* **Brief**: Your answer must be a word-for-word copy of the listing below, minus its pictures.
*** Begin section ***
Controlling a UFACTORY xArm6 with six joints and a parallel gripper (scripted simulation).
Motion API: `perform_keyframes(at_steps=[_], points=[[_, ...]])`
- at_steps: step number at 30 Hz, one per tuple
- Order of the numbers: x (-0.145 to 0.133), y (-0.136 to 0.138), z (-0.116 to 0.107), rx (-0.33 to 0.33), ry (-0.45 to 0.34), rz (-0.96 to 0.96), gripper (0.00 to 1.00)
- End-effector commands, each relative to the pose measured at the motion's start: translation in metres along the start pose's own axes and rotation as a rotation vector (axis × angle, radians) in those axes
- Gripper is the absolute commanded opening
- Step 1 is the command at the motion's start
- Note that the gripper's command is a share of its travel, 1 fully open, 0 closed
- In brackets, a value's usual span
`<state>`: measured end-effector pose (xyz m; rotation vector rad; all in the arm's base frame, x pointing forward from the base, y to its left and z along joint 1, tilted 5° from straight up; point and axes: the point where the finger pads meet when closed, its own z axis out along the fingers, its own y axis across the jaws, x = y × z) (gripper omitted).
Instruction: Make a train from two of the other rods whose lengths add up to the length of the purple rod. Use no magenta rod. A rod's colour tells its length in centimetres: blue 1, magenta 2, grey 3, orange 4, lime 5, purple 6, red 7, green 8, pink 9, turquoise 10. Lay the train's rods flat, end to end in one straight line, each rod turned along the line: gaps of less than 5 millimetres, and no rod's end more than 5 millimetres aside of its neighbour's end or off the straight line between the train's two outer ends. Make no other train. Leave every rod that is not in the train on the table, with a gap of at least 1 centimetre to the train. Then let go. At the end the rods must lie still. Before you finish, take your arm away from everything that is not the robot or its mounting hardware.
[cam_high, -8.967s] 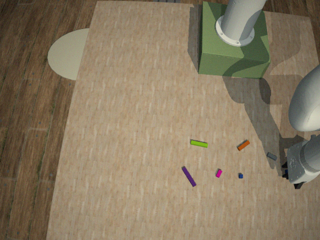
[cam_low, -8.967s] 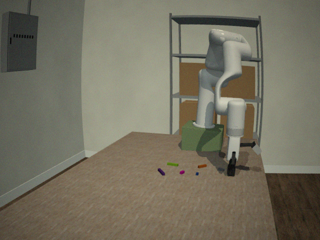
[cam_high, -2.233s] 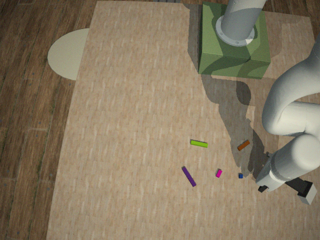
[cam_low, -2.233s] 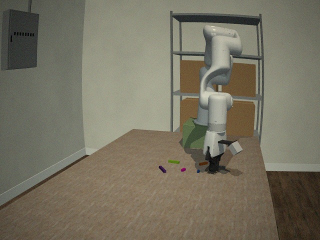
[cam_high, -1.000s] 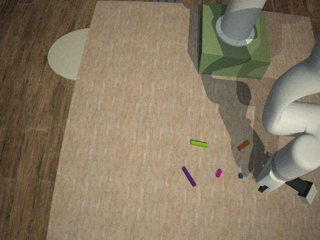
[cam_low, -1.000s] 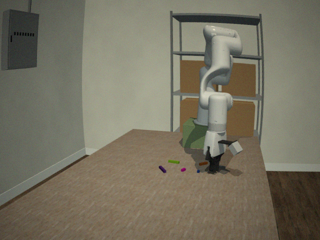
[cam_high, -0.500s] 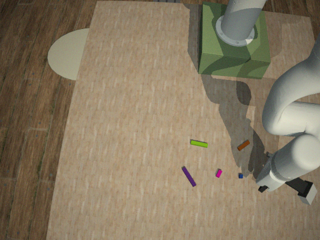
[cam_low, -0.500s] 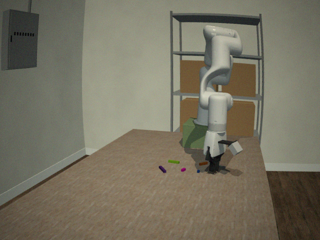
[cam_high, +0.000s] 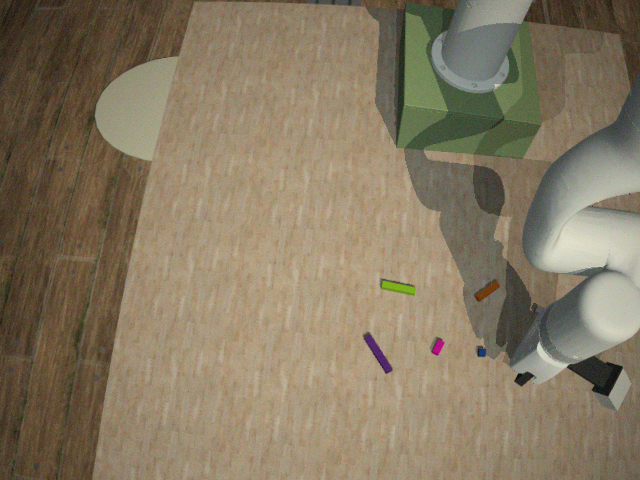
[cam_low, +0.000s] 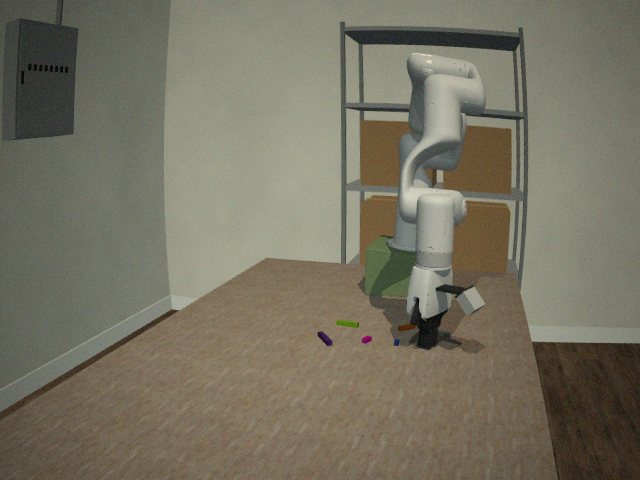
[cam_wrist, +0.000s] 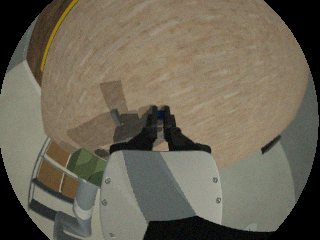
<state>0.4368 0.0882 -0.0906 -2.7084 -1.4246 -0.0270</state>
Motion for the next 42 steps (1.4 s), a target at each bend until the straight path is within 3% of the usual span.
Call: perform_keyframes(at_steps=[1, 39, 42], points=[[0.0012, 0.0012, 0.0010, -0.003, 0.003, 0.000, 0.04], [0.0012, 0.0012, 0.0014, -0.003, 0.003, 0.000, 0.04], [0.0012, 0.0012, 0.0014, -0.003, 0.003, 0.000, 0.08]])
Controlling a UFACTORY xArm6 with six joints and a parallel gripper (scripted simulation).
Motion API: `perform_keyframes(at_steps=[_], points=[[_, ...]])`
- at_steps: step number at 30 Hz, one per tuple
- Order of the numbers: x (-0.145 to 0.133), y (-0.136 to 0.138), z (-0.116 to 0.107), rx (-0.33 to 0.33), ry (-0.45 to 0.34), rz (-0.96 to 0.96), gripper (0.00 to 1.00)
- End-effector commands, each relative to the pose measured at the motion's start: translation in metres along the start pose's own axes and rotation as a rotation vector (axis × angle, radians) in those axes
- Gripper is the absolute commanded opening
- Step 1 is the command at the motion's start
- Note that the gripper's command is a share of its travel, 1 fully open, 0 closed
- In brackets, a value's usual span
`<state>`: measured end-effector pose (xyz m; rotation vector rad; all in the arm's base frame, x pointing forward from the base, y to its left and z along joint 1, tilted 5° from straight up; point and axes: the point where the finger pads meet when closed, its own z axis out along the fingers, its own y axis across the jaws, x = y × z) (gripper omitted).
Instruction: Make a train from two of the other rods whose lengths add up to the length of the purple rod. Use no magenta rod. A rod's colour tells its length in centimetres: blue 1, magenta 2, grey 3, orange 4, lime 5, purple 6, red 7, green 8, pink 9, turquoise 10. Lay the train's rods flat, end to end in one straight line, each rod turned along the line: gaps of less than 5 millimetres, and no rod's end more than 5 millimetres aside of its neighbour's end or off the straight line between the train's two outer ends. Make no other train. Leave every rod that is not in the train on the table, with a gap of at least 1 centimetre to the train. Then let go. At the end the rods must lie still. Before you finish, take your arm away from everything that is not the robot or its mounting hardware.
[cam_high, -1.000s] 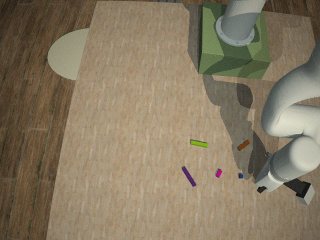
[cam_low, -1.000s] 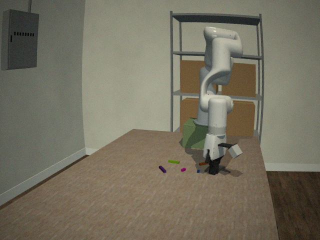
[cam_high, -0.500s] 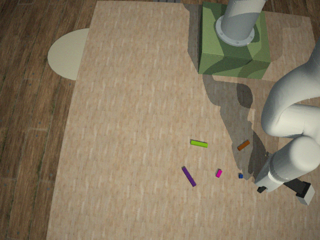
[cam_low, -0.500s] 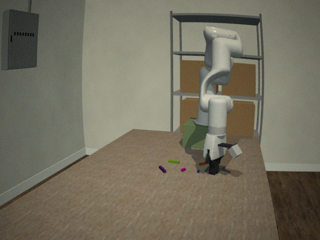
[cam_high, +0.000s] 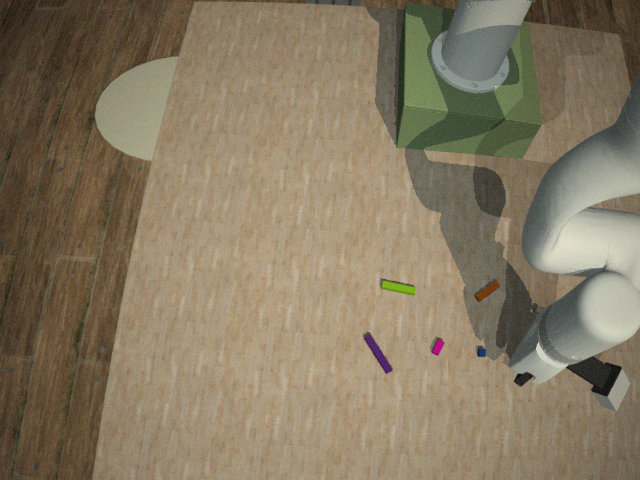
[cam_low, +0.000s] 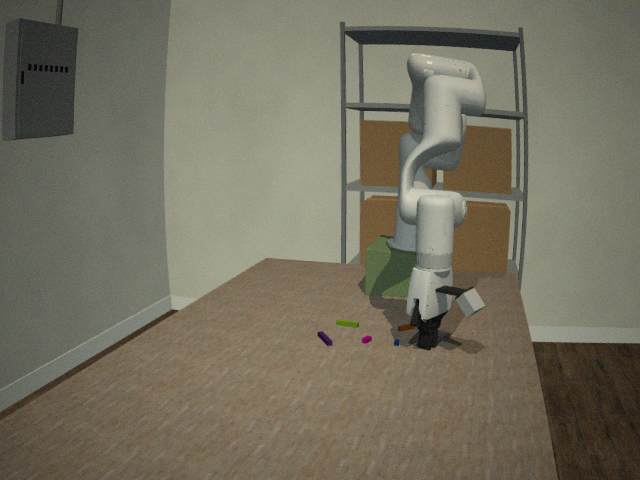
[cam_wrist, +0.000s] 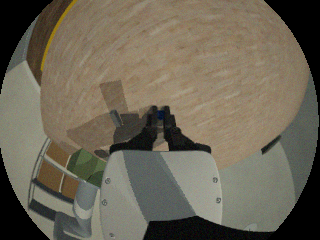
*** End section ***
* **Written response**:
Controlling a UFACTORY xArm6 with six joints and a parallel gripper (scripted simulation).
Motion API: `perform_keyframes(at_steps=[_], points=[[_, ...]])`
- at_steps: step number at 30 Hz, one per tuple
- Order of the numbers: x (-0.145 to 0.133), y (-0.136 to 0.138), z (-0.116 to 0.107), rx (-0.33 to 0.33), ry (-0.45 to 0.34), rz (-0.96 to 0.96), gripper (0.00 to 1.00)
- End-effector commands, each relative to the pose measured at the motion's start: translation in metres along the start pose's own axes and rotation as a rotation vector (axis × angle, radians) in those axes
- Gripper is the absolute commanded opening
- Step 1 is the command at the motion's start
- Note that the gripper's command is a share of its travel, 1 fully open, 0 closed
- In brackets, a value's usual span
`<state>`: measured end-effector pose (xyz m; rotation vector rad; all in the arm's base frame, x pointing forward from the base, y to its left and z along joint 1, tilted 5° from straight up; point and axes: the point where the finger pads meet when closed, its own z axis out along the fingers, its own y axis across the jaws, x = y × z) (gripper omitted).
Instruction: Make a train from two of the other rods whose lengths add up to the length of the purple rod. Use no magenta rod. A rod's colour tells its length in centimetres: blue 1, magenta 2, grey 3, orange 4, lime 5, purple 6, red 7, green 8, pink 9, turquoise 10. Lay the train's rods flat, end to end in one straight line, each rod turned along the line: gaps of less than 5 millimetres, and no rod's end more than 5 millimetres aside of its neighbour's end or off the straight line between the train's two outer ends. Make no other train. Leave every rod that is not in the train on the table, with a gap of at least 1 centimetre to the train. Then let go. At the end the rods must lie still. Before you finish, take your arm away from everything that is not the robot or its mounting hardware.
[cam_high, -8.967s] 
[cam_low, -8.967s] 
[cam_high, -2.233s] 
[cam_low, -2.233s] 
[cam_high, -1.000s] 
[cam_low, -1.000s] 
[cam_high, -0.500s] 
[cam_low, -0.500s] 
[cam_high, +0.000s] 
[cam_low, +0.000s] 
[cam_wrist, +0.000s] 
<state>0.4368 0.0882 -0.0906 -2.7084 -1.4246 -0.0270</state>
Motion for the next 42 steps (1.4 s), a target at each bend until the straight path is within 3% of the usual span.
Call: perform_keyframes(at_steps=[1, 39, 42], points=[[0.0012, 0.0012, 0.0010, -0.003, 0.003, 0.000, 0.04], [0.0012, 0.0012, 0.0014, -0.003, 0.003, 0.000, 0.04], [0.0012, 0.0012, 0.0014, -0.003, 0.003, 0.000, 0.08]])
Controlling a UFACTORY xArm6 with six joints and a parallel gripper (scripted simulation).
Motion API: `perform_keyframes(at_steps=[_], points=[[_, ...]])`
- at_steps: step number at 30 Hz, one per tuple
- Order of the numbers: x (-0.145 to 0.133), y (-0.136 to 0.138), z (-0.116 to 0.107), rx (-0.33 to 0.33), ry (-0.45 to 0.34), rz (-0.96 to 0.96), gripper (0.00 to 1.00)
- End-effector commands, each relative to the pose measured at the motion's start: translation in metres along the start pose's own axes and rotation as a rotation vector (axis × angle, radians) in those axes
- Gripper is the absolute commanded opening
- Step 1 is the command at the motion's start
- Note that the gripper's command is a share of its travel, 1 fully open, 0 closed
- In brackets, a value's usual span
`<state>`: measured end-effector pose (xyz m; rotation vector rad; all in the arm's base frame, x pointing forward from the base, y to its left and z along joint 1, tilted 5° from straight up; point and axes: the point where the finger pads meet when closed, its own z axis out along the fingers, its own y axis across the jaws, x = y × z) (gripper omitted).
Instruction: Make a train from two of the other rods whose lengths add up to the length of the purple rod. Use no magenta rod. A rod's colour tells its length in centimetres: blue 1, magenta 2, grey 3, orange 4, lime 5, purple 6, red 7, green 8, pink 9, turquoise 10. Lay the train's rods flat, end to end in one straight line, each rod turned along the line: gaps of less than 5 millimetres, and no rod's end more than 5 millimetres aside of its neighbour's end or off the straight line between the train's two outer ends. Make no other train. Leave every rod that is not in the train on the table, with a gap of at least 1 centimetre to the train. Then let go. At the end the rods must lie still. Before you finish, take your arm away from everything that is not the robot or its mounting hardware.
[cam_high, -1.000s] 
[cam_low, -1.000s] 
[cam_high, -0.500s] 
[cam_low, -0.500s] 
[cam_high, +0.000s] 
[cam_low, +0.000s] 
[cam_wrist, +0.000s] 

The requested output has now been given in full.